First, I do like a bit of suspense in my 'mysteries', something almost totally lacking from this book. No, this is a thriller more than any sort of mystery. We know the killer, his name, his job, how he kills, why he kills...all in the first few pages. Granted, the murders are a bit more complicated than it appears at first, but the twist is hardly a huge surprise.
Second, there are a bit too many smoldering looks going around for my taste. Not to mention that one of the sources of said smoldering looks, the handsome New Scotland Yard detective James "Memphis" Highsmythe, is actually quite creepy. If that was the intent, the author was successful, but if we are to consider him as an actual romantic possibility for our heroine, it was totally unbelievable.
If you have a great interest in police procedurals, you may love this book, since that is really the emphasis of the story. And some of the characters are quite interesting. If you have read the previous three books in the series, which I have not, no doubt you will be more vested in them than I was. This is a book in a series that really cries out to be read in order. There are a number of references to incidents in past books that the reader will really not understand, not to mention the whole Pretender thread, which we can not appreciate not having read the first three books.

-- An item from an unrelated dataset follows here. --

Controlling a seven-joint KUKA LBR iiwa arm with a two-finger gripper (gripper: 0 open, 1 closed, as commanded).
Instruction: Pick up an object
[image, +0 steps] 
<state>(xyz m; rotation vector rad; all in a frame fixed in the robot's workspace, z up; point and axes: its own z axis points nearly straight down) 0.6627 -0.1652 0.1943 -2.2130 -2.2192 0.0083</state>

A well written book, based on a good idea, with some good characters, but one whose approach to a very creepy and fascinating crime did not really live up to my hopes.
I received this book from Library Thing Early Reviewers.
I am feeling lazy today, even more than usual, which is why I am Musing my Monday so late in the day. But let's check out this week's question at Just One More Page..
Today’s MUSING MONDAYS post is about the used books.
Do you frequent second hand book stores? Have you ever bought a book home only to find anything interesting within their pages?
I am very lucky there are no good used book stores around here. Yes, lucky, because my overabundance of unread books is bad enough as it is. Between ARCs and library books and books I have bought, I am really not in the market for more books. But...it is so hard to pass up a bargain and I am not really good with temptation. The niece and I have gone a few time to an Amish market some distance from home. A number of Amish vendors and some other stores as well. I love the great spice and bulk candy store...the meat market...all the sausages. Fresh eggs and produce and surprising nice crabcakes. But she actually had to drag me away from the used book store. It is cruel to allow things like that in public.
But even with no good used book stores nearby, I do find ways to purchase a number of used books. The library is one source of my downfall. I have mentioned it before, but as you get off the elevator and go into the adult floor of our local branch, they have tables and bookshelves loaded with used books for sale. I mean 50 cents...how can you say no? I go to pick up one books and come home with three. Or four..
And then there is the wonderful Amazon marketplace. When a book is $4 with shipping for many, many books, it is a lot easier to click "purchase" than on a full priced new book.
But never, never have I found anything in any of these books. Not a note, a bookmark or a photograph. No money, lottery ticket or pirate map. Maybe these vendors online and the folks at the library are checking them first, but I have never seen as much as a slip of paper in one of them.
Rather disappointing, but as someone else answering this question said (sorry, but I forget who) the only thing I have found in these books are some good stories. Some great characters, beautiful ideas and hours and hours of entertainment and after all, that is the most important thing, isn't it?